While little systematic work is reported on the interaction of diphosphines with silver, and their resulting applications as anti-cancer agents, even less has been reported on the use of monophosphines. To date, the only systematic studies on monophosphines with silver are two series of papers by White et al. on the coordination ability of PPh3 and PCy3 to silver(I). These papers (reviewed in Meijboom, 2009) dealt exclusively with the structural chemistry of the resulting complexes and did not report any (potential) applications. What became clear from these papers, however, is that the coordination chemistry of silver(I) complexes is an extremely rich and varied field, with a range of structural types (nineteen different structural types have been indentified in Meijboom, 2009).

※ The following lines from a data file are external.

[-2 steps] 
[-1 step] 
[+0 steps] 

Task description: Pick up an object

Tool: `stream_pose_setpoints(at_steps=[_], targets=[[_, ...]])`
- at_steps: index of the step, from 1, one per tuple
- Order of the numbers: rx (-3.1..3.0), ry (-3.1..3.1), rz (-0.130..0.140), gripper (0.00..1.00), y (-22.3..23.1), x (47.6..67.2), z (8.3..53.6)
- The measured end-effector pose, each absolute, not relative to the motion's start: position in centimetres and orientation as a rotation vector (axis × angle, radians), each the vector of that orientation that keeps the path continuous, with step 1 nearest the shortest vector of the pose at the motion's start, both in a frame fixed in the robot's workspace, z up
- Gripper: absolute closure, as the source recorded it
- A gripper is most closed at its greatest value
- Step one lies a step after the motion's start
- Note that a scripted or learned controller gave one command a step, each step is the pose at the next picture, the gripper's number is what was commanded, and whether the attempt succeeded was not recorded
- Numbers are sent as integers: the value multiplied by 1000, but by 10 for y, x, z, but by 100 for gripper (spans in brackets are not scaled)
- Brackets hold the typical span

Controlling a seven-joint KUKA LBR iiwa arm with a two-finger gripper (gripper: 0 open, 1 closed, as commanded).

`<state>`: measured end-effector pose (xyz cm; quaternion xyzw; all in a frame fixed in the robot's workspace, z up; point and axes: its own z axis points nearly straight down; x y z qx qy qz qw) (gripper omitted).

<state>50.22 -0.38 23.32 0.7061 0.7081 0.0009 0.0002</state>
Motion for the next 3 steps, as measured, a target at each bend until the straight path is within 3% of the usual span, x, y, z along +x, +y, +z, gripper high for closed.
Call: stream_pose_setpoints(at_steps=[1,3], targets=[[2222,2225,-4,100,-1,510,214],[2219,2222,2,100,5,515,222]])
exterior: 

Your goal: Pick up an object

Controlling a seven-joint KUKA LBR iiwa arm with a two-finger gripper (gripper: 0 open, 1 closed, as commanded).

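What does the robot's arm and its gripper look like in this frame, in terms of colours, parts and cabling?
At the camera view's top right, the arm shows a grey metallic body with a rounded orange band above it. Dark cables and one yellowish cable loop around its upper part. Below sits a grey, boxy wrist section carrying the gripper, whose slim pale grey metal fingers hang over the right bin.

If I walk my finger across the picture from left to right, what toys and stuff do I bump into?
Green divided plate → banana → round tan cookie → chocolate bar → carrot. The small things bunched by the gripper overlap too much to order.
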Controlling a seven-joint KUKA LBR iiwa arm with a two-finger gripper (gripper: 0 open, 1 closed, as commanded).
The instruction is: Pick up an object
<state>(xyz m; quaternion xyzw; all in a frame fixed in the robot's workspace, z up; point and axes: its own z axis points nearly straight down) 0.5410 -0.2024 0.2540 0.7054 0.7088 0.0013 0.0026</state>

A comprehensive (and ongoing) search of the literature revealed only two papers by Zartilas et al. (2009) on the coordination of P(4-MeC6H4) to silver halides reporting extremely limited data on anti-cancer testing (IC50 values only).
In the light of the foregoing, it is apparent that there is a clear need in the art to explore the potential of silver(I) monophosphine complexes as anti-cancer agents with a view to understanding the molecular mechanisms through which these complexes induce cell death and the mechanism of cytotoxicity of these complexes.